§ **WORK INSTRUCTION**: There is one span to output from the data below: the lines starting at the line with "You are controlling" and ending at the line with "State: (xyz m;". Output it exactly, ends included, nothing more.

# # # # #

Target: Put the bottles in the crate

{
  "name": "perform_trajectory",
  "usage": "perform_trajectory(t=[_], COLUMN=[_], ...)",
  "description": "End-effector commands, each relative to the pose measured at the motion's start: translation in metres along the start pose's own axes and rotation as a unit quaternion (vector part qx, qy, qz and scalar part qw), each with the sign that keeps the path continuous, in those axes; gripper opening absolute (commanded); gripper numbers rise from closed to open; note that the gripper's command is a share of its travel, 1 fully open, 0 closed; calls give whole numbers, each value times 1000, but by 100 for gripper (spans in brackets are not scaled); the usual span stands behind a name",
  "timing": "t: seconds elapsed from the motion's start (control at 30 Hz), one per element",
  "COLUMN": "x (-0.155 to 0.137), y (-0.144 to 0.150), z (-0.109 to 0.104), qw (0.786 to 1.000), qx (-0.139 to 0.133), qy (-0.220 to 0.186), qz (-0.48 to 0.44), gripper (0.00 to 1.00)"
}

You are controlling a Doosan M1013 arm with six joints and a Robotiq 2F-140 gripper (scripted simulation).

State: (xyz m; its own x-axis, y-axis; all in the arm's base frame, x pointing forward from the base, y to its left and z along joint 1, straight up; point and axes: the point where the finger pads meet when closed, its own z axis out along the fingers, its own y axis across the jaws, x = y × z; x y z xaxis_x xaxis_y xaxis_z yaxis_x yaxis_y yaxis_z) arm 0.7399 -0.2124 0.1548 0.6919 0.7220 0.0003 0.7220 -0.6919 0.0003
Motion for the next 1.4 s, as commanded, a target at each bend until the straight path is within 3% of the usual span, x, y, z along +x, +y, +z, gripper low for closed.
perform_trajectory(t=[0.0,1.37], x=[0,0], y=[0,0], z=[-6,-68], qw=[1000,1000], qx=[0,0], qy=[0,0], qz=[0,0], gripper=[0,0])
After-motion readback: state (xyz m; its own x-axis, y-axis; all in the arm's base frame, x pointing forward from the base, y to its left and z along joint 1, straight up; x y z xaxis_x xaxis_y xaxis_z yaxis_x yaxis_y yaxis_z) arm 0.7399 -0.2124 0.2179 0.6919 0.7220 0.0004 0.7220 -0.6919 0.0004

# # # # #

§ **RESPONSE TO THE EXERCISE**:
You are controlling a Doosan M1013 arm with six joints and a Robotiq 2F-140 gripper (scripted simulation).

State: (xyz m; its own x-axis, y-axis; all in the arm's base frame, x pointing forward from the base, y to its left and z along joint 1, straight up; point and axes: the point where the finger pads meet when closed, its own z axis out along the fingers, its own y axis across the jaws, x = y × z; x y z xaxis_x xaxis_y xaxis_z yaxis_x yaxis_y yaxis_z) arm 0.7399 -0.2124 0.1548 0.6919 0.7220 0.0003 0.7220 -0.6919 0.0003

The exercise has nothing more to it.